Records from a data source:

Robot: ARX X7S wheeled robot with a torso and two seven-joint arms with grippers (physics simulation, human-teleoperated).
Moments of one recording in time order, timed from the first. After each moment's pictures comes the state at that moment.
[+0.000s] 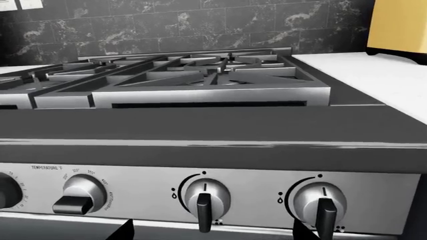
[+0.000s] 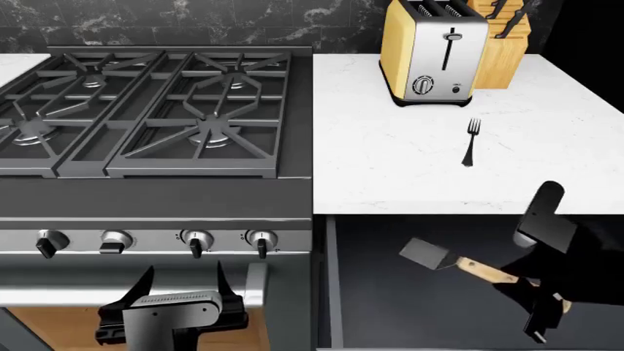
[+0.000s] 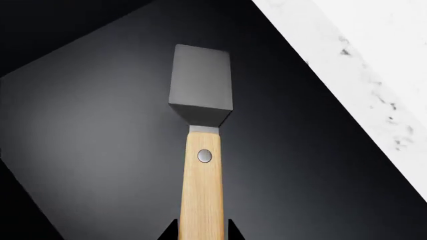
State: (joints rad) left arm 0.09 -0.28 0.24 0.38 -0.21 -0.25 -0.44; right arm 0.69 1.00 -0.52 -0.04 0.19 0.85 -0.95
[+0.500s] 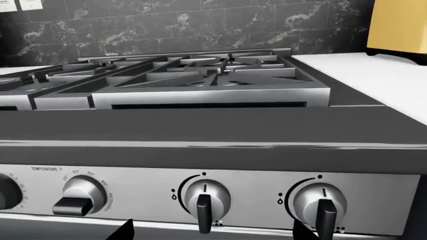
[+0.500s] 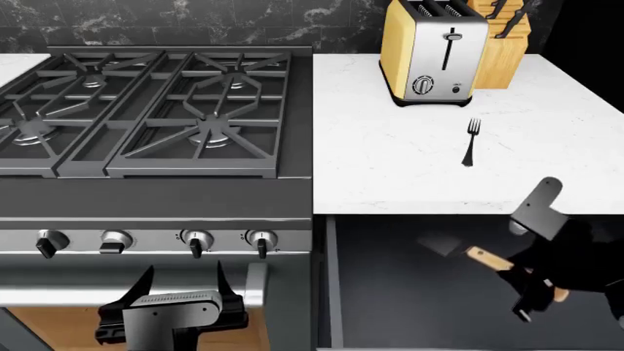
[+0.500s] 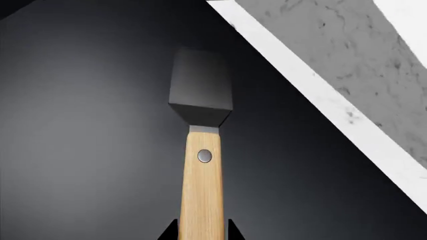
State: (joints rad) left arm 0.09 -0.28 0.25 0.38 -0.21 -0.25 -0.45; right arm 0.78 0.89 -0.57 0.16 0.09 0.88 -0.87
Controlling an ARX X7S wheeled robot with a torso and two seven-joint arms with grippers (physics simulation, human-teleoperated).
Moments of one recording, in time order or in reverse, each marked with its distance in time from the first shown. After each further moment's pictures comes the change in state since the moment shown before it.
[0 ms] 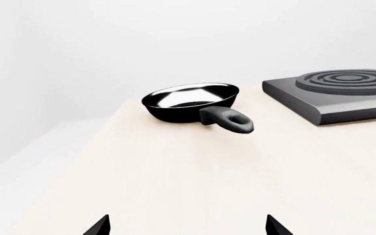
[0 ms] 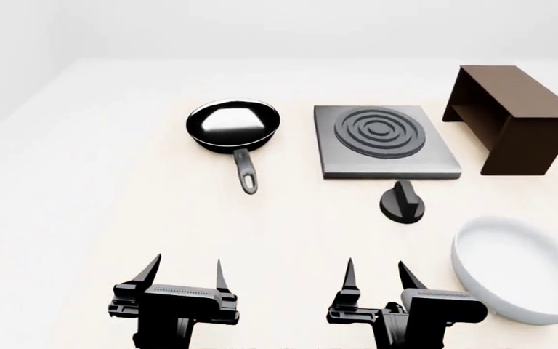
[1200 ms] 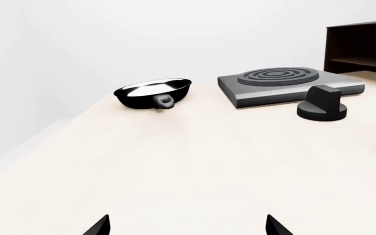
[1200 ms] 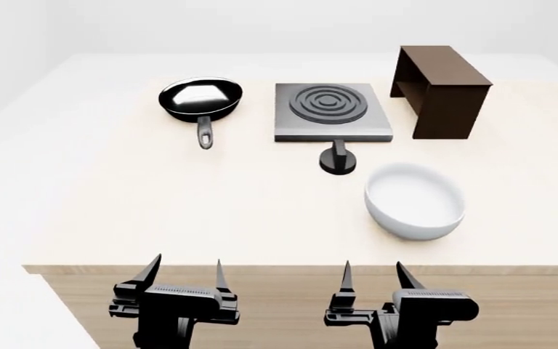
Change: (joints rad) left arm 0.005 0.046 -0.054 -0.006 0.045 -0.001 0.054; right arm 0.006 -0.043 0.037 0.024 -0.112 0.018 -0.036
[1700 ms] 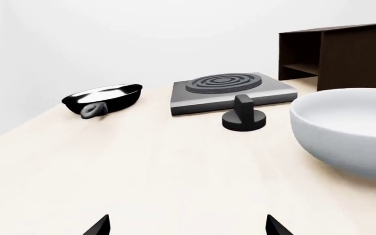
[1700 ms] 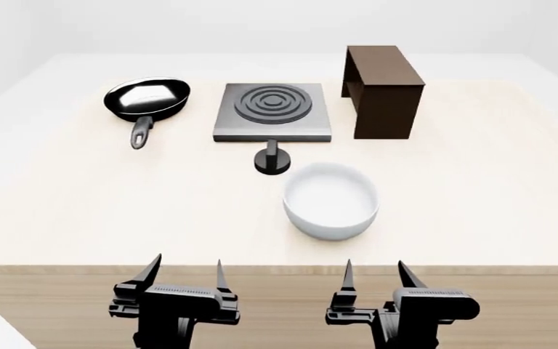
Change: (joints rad) left arm 0.007 0.027 -0.030 0.010 0.028 -0.008 0.031; right arm 0.002 -0.026 0.036 0.000 -0.036 0.007 -0.028
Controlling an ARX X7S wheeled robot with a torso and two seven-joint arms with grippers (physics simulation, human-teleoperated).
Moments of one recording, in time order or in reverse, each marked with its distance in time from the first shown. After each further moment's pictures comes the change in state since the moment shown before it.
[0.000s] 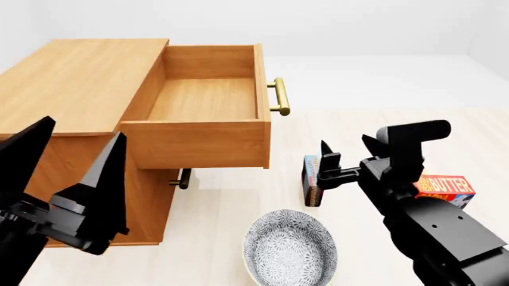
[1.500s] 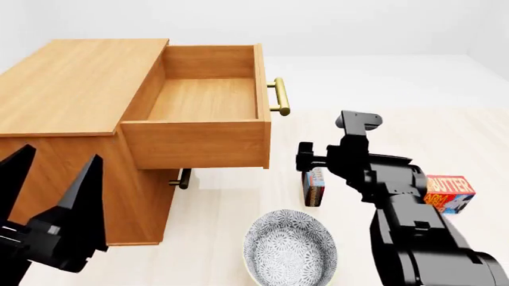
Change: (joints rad) left arm 0.142 -0.040 0.107 -0.094 0.126 0.232 -0.028; right arm 0.693 -0.330 0.124 1.571 -0.542 -0.289 -0.405
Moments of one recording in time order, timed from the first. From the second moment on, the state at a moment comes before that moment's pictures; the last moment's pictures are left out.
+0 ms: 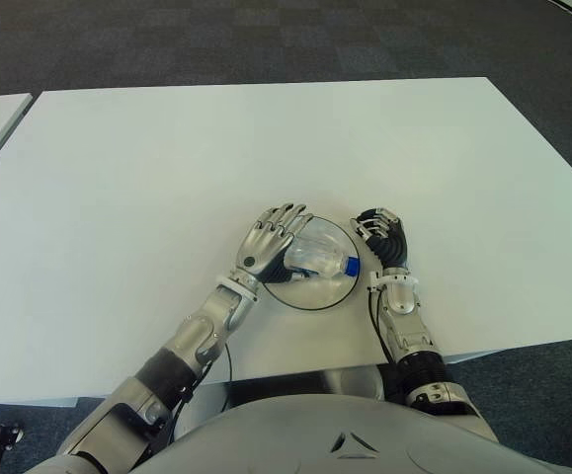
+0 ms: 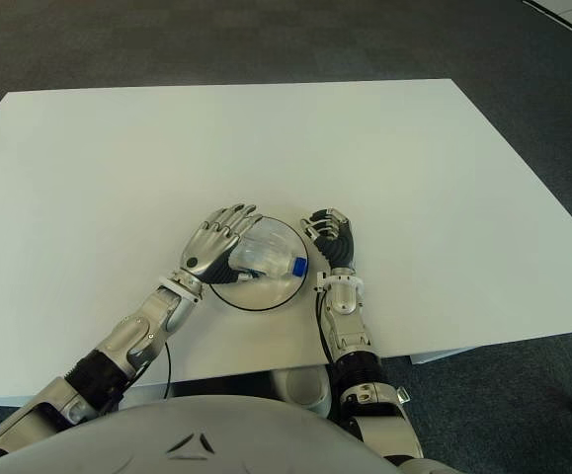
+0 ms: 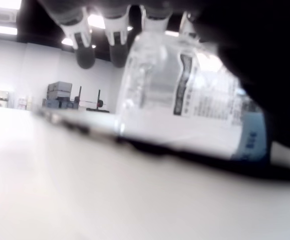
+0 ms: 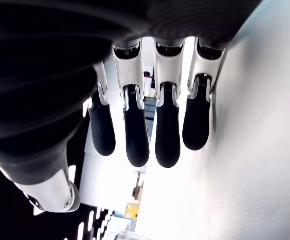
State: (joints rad) left arm -0.06 0.31 -0.60 0.20 1.08 -0.04 0.47; right arm -0.09 -0.04 -0.01 0.53 -0.17 -0.37 -0.23
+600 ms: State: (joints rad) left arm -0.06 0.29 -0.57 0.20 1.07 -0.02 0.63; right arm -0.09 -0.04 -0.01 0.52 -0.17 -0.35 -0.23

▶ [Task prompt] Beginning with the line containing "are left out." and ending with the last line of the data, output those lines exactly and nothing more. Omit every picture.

▶ [Task result]
Moments of one recording in time order, timed from the first. From the second moment on, the state at a moment comes before that moment's pictures; the last moment's pictures are left out.
+0 ms: 
+0 ms: 
+0 ms: 
+0 ms: 
State: (joints rad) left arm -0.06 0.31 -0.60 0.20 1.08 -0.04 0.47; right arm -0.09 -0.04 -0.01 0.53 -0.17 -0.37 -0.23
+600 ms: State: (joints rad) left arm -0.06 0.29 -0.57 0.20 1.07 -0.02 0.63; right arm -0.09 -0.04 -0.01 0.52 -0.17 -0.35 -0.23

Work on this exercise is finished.